I'm proud to say we're going to have a great time and raise a metric ton of money for that cause...we've had to turn away teams due to the response, and vendors and retailers have donated with ridiculous generosity.

Looking forward to 18 holes of beverages, cigars and I suppose they'll make me hit a golf ball too...I usually find one out of five....:brick:


----------



## duckman (Jan 21, 2008)

Mmmm..tequila. Looks like it was a lot of fun!
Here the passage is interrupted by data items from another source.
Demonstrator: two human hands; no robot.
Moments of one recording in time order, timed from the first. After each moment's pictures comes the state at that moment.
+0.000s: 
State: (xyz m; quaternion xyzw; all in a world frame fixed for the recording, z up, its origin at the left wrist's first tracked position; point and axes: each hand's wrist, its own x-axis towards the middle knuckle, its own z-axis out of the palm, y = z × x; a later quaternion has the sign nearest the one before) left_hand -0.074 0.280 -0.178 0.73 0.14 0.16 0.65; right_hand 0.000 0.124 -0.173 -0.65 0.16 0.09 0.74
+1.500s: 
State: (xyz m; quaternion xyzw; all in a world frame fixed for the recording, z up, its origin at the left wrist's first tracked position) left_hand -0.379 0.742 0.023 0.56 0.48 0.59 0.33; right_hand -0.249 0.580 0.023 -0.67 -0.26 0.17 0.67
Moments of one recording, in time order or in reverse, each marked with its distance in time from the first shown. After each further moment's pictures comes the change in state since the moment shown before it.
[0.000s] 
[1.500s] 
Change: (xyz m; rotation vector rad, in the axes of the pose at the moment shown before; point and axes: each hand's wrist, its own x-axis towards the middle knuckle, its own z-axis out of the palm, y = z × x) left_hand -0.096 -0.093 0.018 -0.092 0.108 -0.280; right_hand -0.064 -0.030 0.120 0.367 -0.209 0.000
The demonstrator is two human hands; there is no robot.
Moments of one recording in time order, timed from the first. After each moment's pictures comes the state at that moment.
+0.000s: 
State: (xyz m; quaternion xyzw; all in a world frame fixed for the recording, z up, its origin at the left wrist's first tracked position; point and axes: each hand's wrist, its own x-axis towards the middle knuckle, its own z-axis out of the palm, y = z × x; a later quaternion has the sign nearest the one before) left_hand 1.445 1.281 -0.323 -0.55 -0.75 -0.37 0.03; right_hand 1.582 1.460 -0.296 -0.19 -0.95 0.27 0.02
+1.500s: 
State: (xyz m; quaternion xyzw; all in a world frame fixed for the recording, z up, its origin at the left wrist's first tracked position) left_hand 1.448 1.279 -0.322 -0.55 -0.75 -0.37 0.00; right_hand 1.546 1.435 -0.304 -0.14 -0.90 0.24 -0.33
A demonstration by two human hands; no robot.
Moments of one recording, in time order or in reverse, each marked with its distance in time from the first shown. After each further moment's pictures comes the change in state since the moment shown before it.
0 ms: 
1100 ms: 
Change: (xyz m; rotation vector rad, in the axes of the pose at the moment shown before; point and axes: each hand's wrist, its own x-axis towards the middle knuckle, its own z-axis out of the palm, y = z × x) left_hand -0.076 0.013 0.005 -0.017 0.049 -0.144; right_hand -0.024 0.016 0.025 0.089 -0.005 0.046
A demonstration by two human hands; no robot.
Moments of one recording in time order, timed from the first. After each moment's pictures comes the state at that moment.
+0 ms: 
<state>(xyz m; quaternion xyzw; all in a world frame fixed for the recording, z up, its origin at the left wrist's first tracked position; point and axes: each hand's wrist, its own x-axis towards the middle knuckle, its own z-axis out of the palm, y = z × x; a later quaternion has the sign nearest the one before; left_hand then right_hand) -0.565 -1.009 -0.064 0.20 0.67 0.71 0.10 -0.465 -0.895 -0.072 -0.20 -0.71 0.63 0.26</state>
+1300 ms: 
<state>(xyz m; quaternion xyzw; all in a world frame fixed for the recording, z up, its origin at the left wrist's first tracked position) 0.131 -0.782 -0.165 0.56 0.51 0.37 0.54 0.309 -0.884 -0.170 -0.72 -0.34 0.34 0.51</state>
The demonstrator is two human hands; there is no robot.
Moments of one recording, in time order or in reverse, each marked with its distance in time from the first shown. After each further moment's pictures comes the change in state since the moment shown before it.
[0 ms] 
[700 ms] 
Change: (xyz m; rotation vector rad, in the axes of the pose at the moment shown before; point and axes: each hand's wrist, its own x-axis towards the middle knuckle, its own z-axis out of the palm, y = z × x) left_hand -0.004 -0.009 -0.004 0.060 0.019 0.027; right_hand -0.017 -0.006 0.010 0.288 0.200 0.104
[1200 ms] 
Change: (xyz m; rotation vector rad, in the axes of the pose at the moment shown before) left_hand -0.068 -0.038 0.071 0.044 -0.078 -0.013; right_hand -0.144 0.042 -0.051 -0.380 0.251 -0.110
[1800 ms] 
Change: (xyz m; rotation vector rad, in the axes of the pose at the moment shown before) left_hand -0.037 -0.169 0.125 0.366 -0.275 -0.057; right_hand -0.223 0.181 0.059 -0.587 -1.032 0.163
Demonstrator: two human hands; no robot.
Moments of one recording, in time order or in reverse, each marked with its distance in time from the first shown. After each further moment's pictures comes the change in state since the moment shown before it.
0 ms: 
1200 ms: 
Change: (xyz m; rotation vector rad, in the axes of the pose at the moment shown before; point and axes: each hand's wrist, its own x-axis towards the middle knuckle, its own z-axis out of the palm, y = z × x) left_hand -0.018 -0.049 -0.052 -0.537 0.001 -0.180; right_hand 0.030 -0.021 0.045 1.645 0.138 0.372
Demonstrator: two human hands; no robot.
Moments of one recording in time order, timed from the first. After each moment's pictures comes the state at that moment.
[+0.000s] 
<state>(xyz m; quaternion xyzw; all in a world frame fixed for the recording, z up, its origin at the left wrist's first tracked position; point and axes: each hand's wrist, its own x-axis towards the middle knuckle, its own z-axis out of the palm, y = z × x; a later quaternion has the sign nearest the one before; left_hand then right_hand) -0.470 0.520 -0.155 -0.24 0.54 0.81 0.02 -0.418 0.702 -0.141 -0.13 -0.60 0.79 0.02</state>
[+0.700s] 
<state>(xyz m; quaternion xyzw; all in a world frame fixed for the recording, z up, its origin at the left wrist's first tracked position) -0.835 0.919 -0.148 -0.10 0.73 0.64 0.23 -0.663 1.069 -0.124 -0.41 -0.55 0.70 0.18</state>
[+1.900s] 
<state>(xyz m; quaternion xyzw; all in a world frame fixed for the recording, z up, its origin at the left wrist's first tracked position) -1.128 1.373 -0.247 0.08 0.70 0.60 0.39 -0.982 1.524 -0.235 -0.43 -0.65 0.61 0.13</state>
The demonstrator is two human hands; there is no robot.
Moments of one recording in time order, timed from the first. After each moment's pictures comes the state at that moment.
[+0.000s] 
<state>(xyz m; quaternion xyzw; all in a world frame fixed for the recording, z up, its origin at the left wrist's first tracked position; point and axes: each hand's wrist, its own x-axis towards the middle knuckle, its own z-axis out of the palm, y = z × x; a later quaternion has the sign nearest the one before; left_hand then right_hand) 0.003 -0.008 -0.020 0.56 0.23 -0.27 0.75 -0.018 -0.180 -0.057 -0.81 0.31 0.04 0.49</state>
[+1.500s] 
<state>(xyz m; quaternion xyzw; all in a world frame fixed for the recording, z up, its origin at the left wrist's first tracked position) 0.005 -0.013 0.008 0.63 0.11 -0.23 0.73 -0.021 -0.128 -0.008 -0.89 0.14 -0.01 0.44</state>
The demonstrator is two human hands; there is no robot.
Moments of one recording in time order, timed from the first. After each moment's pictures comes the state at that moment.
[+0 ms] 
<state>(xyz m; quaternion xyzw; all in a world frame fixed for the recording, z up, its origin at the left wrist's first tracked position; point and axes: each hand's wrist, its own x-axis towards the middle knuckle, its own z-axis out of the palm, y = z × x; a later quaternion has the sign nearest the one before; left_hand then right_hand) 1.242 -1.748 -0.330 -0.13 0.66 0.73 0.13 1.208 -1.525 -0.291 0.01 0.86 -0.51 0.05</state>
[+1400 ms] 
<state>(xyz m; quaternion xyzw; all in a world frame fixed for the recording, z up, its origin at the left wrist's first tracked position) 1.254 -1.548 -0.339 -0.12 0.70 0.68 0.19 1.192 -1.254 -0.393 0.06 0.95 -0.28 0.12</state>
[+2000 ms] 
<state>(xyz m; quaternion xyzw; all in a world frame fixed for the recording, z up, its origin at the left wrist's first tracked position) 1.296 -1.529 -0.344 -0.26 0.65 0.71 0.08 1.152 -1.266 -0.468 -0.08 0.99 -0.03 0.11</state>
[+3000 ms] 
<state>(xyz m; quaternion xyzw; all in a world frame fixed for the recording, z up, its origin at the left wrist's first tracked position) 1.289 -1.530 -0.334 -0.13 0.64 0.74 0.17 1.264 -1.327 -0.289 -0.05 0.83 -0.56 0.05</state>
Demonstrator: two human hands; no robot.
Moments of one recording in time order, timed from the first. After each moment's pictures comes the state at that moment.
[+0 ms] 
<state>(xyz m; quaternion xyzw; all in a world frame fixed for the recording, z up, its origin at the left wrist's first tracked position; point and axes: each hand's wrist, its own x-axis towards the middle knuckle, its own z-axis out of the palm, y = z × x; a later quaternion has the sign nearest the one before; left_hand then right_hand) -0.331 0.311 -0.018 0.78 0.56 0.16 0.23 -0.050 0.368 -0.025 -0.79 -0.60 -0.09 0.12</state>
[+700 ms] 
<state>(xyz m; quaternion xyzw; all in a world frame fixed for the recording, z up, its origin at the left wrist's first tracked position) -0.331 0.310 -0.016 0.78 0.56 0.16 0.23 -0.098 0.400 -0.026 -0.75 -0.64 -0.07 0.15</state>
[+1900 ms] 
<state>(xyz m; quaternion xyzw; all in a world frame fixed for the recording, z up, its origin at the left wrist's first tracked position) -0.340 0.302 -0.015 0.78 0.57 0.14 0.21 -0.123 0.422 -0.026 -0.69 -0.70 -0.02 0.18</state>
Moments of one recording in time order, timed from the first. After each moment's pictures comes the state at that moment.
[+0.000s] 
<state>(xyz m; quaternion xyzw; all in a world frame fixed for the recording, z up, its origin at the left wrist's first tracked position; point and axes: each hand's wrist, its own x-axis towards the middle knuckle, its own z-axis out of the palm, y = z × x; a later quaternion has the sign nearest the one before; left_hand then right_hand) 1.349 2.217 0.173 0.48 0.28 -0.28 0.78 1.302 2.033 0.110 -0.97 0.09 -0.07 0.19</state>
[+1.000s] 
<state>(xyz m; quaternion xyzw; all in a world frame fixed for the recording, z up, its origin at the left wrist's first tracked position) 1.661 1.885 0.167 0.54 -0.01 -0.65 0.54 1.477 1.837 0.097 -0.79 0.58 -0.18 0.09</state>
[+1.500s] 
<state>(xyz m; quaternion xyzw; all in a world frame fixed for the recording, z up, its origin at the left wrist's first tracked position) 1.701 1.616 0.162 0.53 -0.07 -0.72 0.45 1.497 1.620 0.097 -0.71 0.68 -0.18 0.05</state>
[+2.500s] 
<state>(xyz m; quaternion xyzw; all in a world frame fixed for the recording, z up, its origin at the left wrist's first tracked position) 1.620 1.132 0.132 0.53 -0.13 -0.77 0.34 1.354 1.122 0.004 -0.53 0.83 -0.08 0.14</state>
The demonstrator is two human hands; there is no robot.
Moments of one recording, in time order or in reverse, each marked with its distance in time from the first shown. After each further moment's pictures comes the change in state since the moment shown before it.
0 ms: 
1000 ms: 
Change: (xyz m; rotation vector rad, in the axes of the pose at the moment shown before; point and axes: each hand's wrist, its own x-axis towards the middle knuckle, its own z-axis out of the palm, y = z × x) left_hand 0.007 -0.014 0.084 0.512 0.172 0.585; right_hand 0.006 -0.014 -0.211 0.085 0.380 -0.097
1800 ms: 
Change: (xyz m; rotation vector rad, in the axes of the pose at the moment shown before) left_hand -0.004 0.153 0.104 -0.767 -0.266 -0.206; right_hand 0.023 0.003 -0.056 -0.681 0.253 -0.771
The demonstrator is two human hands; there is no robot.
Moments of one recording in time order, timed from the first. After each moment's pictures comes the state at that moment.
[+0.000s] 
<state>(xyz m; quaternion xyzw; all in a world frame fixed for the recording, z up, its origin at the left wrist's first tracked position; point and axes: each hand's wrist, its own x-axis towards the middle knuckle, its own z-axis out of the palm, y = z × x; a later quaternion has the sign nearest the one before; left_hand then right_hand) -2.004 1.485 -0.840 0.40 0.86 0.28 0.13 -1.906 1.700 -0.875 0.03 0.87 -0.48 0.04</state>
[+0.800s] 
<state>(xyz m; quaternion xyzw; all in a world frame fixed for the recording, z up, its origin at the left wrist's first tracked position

I'd like to get out one day and learn how to golf.:huh:


----------



## Doogie (Oct 15, 2007)

19 under. sounds like someone brought an eraser.


----------



## nativetexan_1 (Jan 1, 2008)

... and fun was had by all, apprently.


----------



## cusccrstud21 (Mar 20, 2008)

i can't wait for the courses up here to start opening up...i need to play!


----------



## threecrazychefs (Jan 15, 2008)

Looks a good time. I liked the club wrapped around the cart, nice touch.


----------



## nativetexan_1 (Jan 1, 2008)

Move on down to Texas, ours don't close for the winter. Why? We have no real winter.


----------



## amateurke (Mar 28, 2008)

Looks like you guys had a blast!


----------



## tobacmon (May 17, 2007)

UPDATE--my group placed 1st. / 2nd. flight in the Norfolk Sheriffs Office 15th. Annual golf tournament. ---Swaeeet time and saw many friends of mine that are in Law enforcement. These guys are some great people and it is always nice to get out with them 2-3 times a season for some great events.

Wish me luck for my next attempt in the NCIS/FBI tournament in June.

Last years and this years tournament---

View attachment 14992
View attachment 14993


----------



## Wunderdawg (May 1, 2008)

Ditto what Native said......We never close!!!!!


----------